Onboarding and front-end practices also can be accomplished by text. Sending pre-appointment forms to be completed ahead of time can make the day-of visit go more smoothly. Practices want a platform that can track communications so only those who haven’t filled out pre-appointment paperwork, for example, receive reminders.

Provide Better, More Timely Patient Care


In a truly patient-centered practice, patients shouldn’t need to take additional steps to communicate with the practice, such as download an app or remember log-in credentials for the patient portal. Mobile devices are convenient, handy and the preferred communications method for an increasingly tech-savvy population.

A communications platform that includes secure photo and video capabilities reduces significant barriers that exist between patient needs and provider time.

Telehealth visits comprised a microscopic portion of total medical visits prior to the pandemic. Between February and April 2020, however, the use of telehealth skyrocketed by a factor of 78. While the numbers have declined since then, the use of telehealth remains 38 times higher than the pre-COVID-19 baseline. Factors cited in the sustained increase include regulatory changes that make using telehealth easier and increased patient and physician comfort with telehealth and willingness to use it.

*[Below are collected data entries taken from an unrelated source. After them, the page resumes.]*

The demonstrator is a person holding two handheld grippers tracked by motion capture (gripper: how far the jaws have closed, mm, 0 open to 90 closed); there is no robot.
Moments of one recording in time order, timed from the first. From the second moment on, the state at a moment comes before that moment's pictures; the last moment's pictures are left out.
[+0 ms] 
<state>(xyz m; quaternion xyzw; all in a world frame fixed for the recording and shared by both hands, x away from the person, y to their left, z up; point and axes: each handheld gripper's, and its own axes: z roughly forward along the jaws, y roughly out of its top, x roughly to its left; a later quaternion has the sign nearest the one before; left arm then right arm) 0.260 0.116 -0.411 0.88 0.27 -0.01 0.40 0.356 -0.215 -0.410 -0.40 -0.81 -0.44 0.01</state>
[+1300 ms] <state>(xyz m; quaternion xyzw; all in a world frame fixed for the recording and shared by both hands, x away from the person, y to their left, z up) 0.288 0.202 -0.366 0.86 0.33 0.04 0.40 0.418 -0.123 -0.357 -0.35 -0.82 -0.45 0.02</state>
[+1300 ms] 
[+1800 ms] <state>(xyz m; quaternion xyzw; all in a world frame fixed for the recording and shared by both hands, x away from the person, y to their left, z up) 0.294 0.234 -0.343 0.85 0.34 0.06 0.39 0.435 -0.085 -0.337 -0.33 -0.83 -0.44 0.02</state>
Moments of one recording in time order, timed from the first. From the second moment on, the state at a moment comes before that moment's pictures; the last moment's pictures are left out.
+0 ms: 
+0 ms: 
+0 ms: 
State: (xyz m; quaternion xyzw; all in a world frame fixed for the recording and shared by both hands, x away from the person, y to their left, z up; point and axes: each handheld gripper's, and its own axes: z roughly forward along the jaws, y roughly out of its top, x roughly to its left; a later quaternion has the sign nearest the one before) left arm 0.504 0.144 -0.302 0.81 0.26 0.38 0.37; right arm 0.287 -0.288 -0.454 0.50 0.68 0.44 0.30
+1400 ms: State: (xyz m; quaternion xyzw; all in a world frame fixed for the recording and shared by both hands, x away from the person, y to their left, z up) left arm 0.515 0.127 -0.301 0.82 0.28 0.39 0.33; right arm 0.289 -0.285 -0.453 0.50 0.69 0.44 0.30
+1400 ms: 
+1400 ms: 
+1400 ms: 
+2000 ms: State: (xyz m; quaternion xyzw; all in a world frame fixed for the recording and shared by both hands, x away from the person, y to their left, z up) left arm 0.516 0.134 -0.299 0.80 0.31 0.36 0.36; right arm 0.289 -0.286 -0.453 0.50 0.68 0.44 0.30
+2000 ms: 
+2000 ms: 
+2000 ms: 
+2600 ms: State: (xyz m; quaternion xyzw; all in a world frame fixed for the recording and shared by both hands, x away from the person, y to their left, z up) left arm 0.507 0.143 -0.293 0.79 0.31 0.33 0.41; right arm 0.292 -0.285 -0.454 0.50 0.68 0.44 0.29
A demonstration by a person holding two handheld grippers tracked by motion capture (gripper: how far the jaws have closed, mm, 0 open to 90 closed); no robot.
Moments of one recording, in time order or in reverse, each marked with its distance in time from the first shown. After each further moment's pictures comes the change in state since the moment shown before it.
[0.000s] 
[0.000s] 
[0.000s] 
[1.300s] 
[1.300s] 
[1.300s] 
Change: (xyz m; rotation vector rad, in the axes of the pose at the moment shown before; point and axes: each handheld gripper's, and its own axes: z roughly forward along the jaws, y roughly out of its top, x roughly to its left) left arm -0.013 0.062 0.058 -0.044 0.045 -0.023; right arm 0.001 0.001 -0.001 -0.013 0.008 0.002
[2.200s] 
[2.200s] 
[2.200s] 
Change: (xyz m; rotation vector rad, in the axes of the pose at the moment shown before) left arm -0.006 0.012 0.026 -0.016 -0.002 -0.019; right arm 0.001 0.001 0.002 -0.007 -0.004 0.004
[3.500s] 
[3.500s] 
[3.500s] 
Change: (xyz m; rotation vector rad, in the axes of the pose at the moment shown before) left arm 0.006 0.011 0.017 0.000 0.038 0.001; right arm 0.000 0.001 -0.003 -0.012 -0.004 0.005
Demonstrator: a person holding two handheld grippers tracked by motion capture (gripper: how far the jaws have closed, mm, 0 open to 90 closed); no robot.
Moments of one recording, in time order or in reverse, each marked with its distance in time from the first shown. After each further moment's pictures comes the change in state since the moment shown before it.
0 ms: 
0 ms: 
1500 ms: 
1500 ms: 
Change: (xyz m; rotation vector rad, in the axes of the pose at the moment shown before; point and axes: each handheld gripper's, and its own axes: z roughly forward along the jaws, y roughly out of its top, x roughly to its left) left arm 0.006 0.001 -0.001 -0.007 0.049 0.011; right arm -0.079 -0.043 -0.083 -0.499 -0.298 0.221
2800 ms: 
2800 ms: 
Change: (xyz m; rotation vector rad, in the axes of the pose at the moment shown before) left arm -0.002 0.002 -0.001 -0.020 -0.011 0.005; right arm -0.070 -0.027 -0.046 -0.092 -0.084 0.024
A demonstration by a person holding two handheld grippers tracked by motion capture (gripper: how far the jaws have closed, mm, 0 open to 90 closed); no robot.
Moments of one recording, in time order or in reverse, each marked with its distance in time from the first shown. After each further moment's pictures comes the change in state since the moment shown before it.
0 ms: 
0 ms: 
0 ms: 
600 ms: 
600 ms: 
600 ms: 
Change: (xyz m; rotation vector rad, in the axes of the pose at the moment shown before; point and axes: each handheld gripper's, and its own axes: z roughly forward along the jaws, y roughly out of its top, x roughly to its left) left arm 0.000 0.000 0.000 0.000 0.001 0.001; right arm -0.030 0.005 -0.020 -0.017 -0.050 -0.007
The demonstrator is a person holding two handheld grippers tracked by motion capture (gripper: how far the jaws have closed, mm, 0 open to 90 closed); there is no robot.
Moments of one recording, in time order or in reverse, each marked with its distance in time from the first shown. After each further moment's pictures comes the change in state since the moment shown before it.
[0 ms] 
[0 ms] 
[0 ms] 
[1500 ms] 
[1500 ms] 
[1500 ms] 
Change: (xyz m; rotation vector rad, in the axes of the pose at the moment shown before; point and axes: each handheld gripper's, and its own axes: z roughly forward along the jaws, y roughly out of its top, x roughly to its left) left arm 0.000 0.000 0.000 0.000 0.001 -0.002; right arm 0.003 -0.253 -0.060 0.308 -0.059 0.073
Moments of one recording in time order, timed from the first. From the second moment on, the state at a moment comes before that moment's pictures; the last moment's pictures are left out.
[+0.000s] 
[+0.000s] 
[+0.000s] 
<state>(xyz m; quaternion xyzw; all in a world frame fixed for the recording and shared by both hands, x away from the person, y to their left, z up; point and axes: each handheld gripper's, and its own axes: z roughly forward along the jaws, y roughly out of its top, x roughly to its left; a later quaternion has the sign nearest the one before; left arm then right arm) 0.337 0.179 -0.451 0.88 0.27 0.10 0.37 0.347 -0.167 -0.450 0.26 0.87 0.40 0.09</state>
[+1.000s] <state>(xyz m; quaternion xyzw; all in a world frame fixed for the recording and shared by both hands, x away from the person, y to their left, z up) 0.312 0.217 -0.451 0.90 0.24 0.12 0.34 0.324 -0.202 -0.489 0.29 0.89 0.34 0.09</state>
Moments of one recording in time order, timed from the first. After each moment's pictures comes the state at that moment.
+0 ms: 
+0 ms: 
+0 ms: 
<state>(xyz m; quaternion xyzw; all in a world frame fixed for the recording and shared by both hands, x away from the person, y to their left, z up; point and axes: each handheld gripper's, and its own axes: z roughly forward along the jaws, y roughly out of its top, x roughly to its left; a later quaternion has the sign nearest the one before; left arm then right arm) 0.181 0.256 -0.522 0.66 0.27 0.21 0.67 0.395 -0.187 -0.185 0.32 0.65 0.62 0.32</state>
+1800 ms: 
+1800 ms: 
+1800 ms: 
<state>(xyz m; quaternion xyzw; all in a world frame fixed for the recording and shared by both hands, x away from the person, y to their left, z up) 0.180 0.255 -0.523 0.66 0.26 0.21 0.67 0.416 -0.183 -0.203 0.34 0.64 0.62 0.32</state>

Besides synchronous video, asynchronous communication through text or photographs can increase patient touchpoints and satisfaction while making the practice more efficient. A dermatologist can look at a patient-submitted photo and determine whether a skin condition is harmless or warrants an in-person visit. A surgeon can look at a photo of an incision and determine whether it is healing properly.

Asynchronous communications can also be used to help patients manage their chronic conditions. When the communications platform is integrated with the practice management system, personalized and templated messages can be sent to certain patient cohorts at pre-determined times. A cardiologist, for example, can request blood pressure readings for at-risk patients, or a general practitioner can request blood glucose numbers for diabetes patients. If the numbers look good, the provider can send a positive note that encourages future compliance, while negative numbers may require an appointment.

Conclusion


Medical practices have made efficiency strides during the pandemic, but those strides have been blunted by higher costs. Secure, HIPAA-complaint asynchronous and synchronous communications can help the same number of staff to manage more patients, preserve provider time for the sickest patients and create workflow efficiencies.